Wednesday 4 January 2012

starlaxis - in quest of an audience

Here's something I found by accident, a game which I suspect is struggling in the market due to being released in totally the wrong place.



Starlaxis is a modern little space game. It has animeish characters (with blinking eyes and moving mouths!), shiny metal panels, nice looking 3d spaceships, big explosions, it recognises my widescreen monitor, and at least for me it runs smoothly.

It's also a casual game, with a (at least to start with) fairly simple matching mechanic to drive it. So simple, in fact, that many people don't understand it at first because it involves 3D.

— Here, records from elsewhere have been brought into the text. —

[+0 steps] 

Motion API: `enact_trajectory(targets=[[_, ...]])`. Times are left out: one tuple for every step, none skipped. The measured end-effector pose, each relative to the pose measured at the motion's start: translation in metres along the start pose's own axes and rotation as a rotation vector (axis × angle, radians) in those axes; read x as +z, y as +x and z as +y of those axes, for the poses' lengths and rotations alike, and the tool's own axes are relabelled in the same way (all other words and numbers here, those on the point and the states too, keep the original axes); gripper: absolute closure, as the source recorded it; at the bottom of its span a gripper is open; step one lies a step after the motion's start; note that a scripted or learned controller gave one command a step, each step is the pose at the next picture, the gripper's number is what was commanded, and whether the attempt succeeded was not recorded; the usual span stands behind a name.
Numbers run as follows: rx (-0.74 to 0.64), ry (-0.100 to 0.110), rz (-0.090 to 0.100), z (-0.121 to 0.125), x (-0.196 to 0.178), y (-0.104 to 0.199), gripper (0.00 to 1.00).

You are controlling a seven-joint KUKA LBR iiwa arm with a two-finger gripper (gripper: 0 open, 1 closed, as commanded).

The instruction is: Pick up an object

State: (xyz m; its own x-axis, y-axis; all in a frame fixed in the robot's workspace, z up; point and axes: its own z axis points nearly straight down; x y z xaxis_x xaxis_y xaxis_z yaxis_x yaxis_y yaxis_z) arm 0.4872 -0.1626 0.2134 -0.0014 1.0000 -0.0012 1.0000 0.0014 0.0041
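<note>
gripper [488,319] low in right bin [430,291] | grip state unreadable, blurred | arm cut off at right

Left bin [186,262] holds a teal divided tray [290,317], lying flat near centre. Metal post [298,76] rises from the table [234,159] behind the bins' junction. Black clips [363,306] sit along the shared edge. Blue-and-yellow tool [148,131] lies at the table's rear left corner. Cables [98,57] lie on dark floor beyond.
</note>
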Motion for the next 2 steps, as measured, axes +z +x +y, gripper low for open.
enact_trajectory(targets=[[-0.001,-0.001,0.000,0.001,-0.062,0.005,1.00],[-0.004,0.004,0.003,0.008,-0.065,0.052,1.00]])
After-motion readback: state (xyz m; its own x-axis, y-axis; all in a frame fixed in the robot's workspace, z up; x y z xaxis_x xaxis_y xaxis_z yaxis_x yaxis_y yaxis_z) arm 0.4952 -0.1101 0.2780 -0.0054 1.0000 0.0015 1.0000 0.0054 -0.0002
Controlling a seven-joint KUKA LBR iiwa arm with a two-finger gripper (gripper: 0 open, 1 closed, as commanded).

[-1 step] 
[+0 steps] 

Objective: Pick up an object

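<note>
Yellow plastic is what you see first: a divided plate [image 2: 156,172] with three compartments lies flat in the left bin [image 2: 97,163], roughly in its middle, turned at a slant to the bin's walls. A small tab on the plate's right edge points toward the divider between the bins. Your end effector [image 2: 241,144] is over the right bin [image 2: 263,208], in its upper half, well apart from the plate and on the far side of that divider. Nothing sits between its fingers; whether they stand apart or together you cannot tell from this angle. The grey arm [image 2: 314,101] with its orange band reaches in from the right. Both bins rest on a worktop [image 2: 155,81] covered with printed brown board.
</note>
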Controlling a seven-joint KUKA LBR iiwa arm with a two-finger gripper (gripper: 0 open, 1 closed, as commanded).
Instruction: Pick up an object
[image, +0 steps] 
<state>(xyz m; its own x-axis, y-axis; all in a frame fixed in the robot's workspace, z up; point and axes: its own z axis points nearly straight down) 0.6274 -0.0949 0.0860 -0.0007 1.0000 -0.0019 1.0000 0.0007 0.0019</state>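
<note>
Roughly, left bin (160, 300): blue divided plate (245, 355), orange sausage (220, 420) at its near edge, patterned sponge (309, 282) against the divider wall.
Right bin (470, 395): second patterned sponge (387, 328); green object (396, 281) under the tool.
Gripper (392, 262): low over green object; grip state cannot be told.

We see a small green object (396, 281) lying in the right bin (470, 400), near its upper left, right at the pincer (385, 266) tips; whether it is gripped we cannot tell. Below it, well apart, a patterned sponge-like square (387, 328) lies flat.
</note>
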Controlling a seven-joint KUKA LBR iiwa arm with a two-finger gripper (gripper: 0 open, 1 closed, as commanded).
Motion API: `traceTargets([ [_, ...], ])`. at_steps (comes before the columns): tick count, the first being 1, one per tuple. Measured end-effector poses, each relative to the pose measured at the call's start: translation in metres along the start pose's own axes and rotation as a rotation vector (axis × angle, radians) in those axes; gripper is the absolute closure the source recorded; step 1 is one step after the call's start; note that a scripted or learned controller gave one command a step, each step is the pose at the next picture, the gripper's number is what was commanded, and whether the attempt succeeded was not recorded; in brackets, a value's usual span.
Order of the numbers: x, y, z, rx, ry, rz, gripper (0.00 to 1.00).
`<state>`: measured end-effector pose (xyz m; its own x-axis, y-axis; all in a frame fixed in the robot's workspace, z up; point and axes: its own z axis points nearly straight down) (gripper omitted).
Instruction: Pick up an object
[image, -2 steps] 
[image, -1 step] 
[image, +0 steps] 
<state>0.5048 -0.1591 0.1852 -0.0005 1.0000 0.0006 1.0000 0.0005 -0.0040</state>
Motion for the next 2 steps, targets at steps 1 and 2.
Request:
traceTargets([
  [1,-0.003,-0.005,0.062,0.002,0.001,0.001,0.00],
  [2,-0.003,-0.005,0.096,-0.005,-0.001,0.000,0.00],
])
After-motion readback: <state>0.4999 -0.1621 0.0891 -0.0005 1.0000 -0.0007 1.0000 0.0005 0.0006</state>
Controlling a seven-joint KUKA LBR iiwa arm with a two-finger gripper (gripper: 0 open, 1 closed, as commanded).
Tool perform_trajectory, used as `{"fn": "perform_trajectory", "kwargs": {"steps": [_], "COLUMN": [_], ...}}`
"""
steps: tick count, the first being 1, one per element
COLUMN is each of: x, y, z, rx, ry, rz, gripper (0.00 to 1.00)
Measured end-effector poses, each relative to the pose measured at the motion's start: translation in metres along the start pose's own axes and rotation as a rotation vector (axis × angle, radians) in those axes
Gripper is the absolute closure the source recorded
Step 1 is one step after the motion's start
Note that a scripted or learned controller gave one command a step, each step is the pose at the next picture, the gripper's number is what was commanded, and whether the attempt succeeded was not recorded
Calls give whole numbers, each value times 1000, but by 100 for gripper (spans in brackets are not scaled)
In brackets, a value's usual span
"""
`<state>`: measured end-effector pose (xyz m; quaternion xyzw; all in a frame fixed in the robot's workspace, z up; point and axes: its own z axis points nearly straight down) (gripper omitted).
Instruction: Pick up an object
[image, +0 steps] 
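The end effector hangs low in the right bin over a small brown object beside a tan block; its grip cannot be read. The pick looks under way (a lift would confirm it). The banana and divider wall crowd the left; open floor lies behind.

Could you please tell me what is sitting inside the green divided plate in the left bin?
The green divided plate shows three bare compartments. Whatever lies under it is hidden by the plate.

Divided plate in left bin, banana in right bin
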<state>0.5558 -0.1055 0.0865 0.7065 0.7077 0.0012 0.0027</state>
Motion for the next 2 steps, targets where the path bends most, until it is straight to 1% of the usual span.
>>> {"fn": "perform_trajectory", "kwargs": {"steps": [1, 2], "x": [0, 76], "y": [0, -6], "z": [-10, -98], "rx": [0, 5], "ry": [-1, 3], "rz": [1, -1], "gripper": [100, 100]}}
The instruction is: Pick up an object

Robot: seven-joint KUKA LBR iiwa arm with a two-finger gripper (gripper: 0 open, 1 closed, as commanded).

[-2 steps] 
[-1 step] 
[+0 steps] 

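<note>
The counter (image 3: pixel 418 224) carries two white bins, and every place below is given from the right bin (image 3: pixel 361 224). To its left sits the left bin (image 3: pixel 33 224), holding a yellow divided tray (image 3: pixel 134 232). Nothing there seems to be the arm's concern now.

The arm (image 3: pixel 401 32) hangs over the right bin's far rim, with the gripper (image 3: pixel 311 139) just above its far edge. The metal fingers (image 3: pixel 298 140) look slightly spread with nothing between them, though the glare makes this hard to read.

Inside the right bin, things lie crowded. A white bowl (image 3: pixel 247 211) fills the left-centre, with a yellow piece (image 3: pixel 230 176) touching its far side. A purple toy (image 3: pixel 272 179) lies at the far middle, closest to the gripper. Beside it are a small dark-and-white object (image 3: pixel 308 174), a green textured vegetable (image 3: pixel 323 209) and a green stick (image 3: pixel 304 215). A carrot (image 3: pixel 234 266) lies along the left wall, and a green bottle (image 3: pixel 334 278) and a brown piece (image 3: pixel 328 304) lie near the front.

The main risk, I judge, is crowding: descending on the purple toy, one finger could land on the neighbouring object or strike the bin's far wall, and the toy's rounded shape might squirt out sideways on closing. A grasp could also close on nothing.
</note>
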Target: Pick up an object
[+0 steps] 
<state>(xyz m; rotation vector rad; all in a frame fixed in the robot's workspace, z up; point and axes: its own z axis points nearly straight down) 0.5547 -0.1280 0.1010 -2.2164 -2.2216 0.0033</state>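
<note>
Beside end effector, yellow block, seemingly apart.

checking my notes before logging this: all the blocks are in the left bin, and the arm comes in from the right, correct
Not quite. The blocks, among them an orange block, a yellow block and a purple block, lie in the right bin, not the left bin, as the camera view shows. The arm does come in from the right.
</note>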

See, there's a grid and cubes fall into it. If you line up three cubes with matching symbols, they disappear. Simple, right? Wrong. If you do that, you'll be stuck in the tutorial for hours, making zero progress, and thinking that this is the stupidest game ever imagined. What you actually have to do is right-click to rotate the cubes. Not to change their shapes, this isn't tetris, but to change which symbol is showing. Because that's the ONLY way to get them to display the symbols you need to make progress. The tutorial sort of forgets to actually tell you that.



So what you really need to do is flip cubes around to assemble command sequences so that you can move your spaceship around on the grid. Matching exists only to get junk cubes out of the way.

The problem is, we have here a casualish game with a new mechanic that's extremely poorly explained, a space theme, and a male protagonist, being released solely on casual portals. Without fanfare. Hidden between other releases. And probably with higher technical requirements than many casual gamers have on their computers, based on the bug reports.

Also, BFG listed it as a match-3 game, which as I've said it very much isn't, rather than an arcade/shooter game. So even the tiny few fans of such games that visit their site can't find it.

I'm pretty sure it sank without a trace.

But if it were brought to the hands of the right audience, it's a perfectly shiny-looking game! It just desperately needs to be sold somewhere else!

1 comment:

Wadjet Eye said...

Blackwell was listed on BFG as a hidden object game. Although to be fair, I'm not sure what other category would have worked better.